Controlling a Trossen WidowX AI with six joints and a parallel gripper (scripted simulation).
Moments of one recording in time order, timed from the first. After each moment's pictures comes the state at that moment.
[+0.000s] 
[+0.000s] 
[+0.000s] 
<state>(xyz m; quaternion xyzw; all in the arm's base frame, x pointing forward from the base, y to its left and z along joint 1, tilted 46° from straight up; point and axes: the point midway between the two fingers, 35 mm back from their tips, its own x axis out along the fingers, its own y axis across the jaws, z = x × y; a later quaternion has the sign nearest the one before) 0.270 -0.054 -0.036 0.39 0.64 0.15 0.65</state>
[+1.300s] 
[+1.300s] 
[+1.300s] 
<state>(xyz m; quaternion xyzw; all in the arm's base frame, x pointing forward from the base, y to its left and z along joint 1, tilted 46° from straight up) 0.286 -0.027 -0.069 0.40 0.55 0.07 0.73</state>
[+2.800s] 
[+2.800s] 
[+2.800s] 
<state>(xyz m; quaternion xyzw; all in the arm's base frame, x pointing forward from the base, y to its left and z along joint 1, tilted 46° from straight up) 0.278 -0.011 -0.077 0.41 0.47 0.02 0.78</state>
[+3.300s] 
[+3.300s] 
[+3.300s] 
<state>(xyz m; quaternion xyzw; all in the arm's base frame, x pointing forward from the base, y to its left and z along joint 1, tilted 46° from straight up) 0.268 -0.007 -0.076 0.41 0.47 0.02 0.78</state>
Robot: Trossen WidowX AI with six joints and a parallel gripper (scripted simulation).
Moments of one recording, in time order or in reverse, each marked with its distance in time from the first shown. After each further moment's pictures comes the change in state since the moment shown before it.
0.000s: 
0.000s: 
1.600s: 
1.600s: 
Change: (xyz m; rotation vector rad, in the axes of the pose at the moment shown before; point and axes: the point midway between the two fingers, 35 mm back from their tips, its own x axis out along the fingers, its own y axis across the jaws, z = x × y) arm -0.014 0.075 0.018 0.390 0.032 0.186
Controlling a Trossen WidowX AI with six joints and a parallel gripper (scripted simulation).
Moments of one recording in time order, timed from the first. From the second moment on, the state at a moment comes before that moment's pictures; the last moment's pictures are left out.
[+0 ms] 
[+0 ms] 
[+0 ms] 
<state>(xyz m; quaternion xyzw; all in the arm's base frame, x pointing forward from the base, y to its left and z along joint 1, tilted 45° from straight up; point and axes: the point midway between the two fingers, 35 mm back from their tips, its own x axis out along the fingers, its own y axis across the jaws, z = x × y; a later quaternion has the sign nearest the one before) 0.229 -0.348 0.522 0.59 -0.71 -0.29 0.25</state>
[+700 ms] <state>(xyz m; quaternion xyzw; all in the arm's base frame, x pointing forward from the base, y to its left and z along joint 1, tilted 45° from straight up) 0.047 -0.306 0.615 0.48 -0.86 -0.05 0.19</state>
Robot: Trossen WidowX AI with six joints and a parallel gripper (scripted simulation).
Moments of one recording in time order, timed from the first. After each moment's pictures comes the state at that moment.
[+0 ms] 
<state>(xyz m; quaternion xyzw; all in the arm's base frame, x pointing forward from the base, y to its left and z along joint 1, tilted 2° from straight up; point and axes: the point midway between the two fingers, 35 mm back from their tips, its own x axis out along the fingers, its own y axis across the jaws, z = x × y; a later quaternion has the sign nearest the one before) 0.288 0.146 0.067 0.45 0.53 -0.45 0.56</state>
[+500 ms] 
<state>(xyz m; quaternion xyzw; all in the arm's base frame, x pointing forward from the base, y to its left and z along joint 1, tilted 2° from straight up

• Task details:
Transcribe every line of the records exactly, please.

• Solution for this exercise:
Controlling a Trossen WidowX AI with six joints and a parallel gripper (scripted simulation).
Moments of one recording in time order, timed from the first. After each moment's pictures comes the state at that moment.
[+0.000s] 
[+0.000s] 
[+0.000s] 
<state>(xyz m; quaternion xyzw; all in the arm's base frame, x pointing forward from the base, y to its left and z along joint 1, tilted 46° from straight up; point and axes: the point midway between the two fingers, 35 mm back from their tips, its own x axis out along the fingers, its own y axis across the jaws, z = x × y; a later quaternion has the sign nearest the one before) 0.270 -0.054 -0.036 0.39 0.64 0.15 0.65</state>
[+1.300s] 
[+1.300s] 
[+1.300s] 
<state>(xyz m; quaternion xyzw; all in the arm's base frame, x pointing forward from the base, y to its left and z along joint 1, tilted 46° from straight up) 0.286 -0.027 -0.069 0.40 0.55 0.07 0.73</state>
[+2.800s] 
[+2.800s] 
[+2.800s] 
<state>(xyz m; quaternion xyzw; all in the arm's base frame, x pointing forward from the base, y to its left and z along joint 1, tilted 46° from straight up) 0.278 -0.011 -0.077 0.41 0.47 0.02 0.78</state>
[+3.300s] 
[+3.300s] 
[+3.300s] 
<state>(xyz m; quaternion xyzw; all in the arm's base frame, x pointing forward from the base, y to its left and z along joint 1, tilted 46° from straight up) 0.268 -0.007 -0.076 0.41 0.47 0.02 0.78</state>
Robot: Trossen WidowX AI with six joints and a parallel gripper (scripted simulation).
Moments of one recording, in time order or in reverse, each marked with its distance in time from the first shown. After each further moment's pictures comes the change in state since the moment shown before it.
0.000s: 
0.000s: 
1.600s: 
1.600s: 
Change: (xyz m; rotation vector rad, in the axes of the pose at the moment shown before; point and axes: the point midway between the two fingers, 35 mm back from their tips, its own x axis out along the fingers, its own y axis across the jaws, z = x × y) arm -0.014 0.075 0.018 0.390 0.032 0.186
Controlling a Trossen WidowX AI with six joints and a parallel gripper (scripted simulation).
Moments of one recording in time order, timed from the first. From the second moment on, the state at a moment comes before that moment's pictures; the last moment's pictures are left out.
[+0 ms] 
[+0 ms] 
[+0 ms] 
<state>(xyz m; quaternion xyzw; all in the arm's base frame, x pointing forward from the base, y to its left and z along joint 1, tilted 45° from straight up; point and axes: the point midway between the two fingers, 35 mm back from their tips, its own x axis out along the fingers, its own y axis across the jaws, z = x × y; a later quaternion has the sign nearest the one before) 0.229 -0.348 0.522 0.59 -0.71 -0.29 0.25</state>
[+700 ms] <state>(xyz m; quaternion xyzw; all in the arm's base frame, x pointing forward from the base, y to its left and z along joint 1, tilted 45° from straight up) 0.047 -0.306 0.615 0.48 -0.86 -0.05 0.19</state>
Robot: Trossen WidowX AI with six joints and a parallel gripper (scripted simulation).
Moments of one recording in time order, timed from the first. After each moment's pictures comes the state at that moment.
[+0 ms] 
<state>(xyz m; quaternion xyzw; all in the arm's base frame, x pointing forward from the base, y to its left and z along joint 1, tilted 2° from straight up; point and axes: the point midway between the two fingers, 35 mm back from their tips, its own x axis out along the fingers, its own y axis across the jaws, z = x × y; a later quaternion has the sign nearest the one before) 0.288 0.146 0.067 0.45 0.53 -0.45 0.56</state>
[+500 ms] 
<state>(xyz m; quaternion xyzw; all in the arm's base frame, x pointing forward from the base, y to its left and z along joint 1, tilted 2° from straight up

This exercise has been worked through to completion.